Requirement - Every line below must be reproduced exactly. Copy them all.

Given material -
□ □ □ □
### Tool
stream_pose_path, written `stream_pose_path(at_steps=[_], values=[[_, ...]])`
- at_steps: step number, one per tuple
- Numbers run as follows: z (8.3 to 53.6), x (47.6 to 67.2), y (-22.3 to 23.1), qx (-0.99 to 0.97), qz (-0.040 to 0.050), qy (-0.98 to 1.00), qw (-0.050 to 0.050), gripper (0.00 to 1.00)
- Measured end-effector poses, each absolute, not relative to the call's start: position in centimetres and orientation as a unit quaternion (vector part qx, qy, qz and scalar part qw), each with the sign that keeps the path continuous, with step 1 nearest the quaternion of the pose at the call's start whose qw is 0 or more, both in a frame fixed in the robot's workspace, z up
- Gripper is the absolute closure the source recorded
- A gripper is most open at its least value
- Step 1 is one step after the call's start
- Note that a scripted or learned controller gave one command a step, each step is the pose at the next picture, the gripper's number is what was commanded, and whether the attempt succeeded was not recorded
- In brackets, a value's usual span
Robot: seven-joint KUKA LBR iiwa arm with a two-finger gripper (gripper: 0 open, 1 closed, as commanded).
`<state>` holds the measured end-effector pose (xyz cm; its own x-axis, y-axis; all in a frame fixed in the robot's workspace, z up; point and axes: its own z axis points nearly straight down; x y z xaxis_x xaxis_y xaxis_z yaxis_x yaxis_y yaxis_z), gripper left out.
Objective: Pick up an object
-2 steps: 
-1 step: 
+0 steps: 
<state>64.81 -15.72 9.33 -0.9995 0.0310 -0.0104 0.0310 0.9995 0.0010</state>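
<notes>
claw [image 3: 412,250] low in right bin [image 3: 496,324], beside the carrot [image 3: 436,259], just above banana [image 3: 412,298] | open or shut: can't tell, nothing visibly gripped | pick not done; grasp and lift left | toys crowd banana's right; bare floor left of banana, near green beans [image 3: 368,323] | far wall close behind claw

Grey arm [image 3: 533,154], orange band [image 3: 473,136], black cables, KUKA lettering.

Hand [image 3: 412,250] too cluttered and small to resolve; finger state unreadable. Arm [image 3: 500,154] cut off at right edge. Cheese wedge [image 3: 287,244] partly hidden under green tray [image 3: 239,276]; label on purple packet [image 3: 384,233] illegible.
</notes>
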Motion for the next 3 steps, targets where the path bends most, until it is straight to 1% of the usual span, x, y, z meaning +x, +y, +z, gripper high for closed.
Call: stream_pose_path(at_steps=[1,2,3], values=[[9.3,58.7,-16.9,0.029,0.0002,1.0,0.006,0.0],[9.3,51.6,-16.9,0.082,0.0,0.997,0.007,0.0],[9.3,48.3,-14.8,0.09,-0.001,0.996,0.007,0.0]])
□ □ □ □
Solution below -
### Tool
stream_pose_path, written `stream_pose_path(at_steps=[_], values=[[_, ...]])`
- at_steps: step number, one per tuple
- Numbers run as follows: z (8.3 to 53.6), x (47.6 to 67.2), y (-22.3 to 23.1), qx (-0.99 to 0.97), qz (-0.040 to 0.050), qy (-0.98 to 1.00), qw (-0.050 to 0.050), gripper (0.00 to 1.00)
- Measured end-effector poses, each absolute, not relative to the call's start: position in centimetres and orientation as a unit quaternion (vector part qx, qy, qz and scalar part qw), each with the sign that keeps the path continuous, with step 1 nearest the quaternion of the pose at the call's start whose qw is 0 or more, both in a frame fixed in the robot's workspace, z up
- Gripper is the absolute closure the source recorded
- A gripper is most open at its least value
- Step 1 is one step after the call's start
- Note that a scripted or learned controller gave one command a step, each step is the pose at the next picture, the gripper's number is what was commanded, and whether the attempt succeeded was not recorded
- In brackets, a value's usual span
Robot: seven-joint KUKA LBR iiwa arm with a two-finger gripper (gripper: 0 open, 1 closed, as commanded).
`<state>` holds the measured end-effector pose (xyz cm; its own x-axis, y-axis; all in a frame fixed in the robot's workspace, z up; point and axes: its own z axis points nearly straight down; x y z xaxis_x xaxis_y xaxis_z yaxis_x yaxis_y yaxis_z), gripper left out.
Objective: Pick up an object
-2 steps: 
-1 step: 
+0 steps: 
<state>64.81 -15.72 9.33 -0.9995 0.0310 -0.0104 0.0310 0.9995 0.0010</state>
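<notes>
claw [image 3: 412,250] low in right bin [image 3: 496,324], beside the carrot [image 3: 436,259], just above banana [image 3: 412,298] | open or shut: can't tell, nothing visibly gripped | pick not done; grasp and lift left | toys crowd banana's right; bare floor left of banana, near green beans [image 3: 368,323] | far wall close behind claw

Grey arm [image 3: 533,154], orange band [image 3: 473,136], black cables, KUKA lettering.

Hand [image 3: 412,250] too cluttered and small to resolve; finger state unreadable. Arm [image 3: 500,154] cut off at right edge. Cheese wedge [image 3: 287,244] partly hidden under green tray [image 3: 239,276]; label on purple packet [image 3: 384,233] illegible.
</notes>
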Motion for the next 3 steps, targets where the path bends most, until it is straight to 1% of the usual span, x, y, z meaning +x, +y, +z, gripper high for closed.
Call: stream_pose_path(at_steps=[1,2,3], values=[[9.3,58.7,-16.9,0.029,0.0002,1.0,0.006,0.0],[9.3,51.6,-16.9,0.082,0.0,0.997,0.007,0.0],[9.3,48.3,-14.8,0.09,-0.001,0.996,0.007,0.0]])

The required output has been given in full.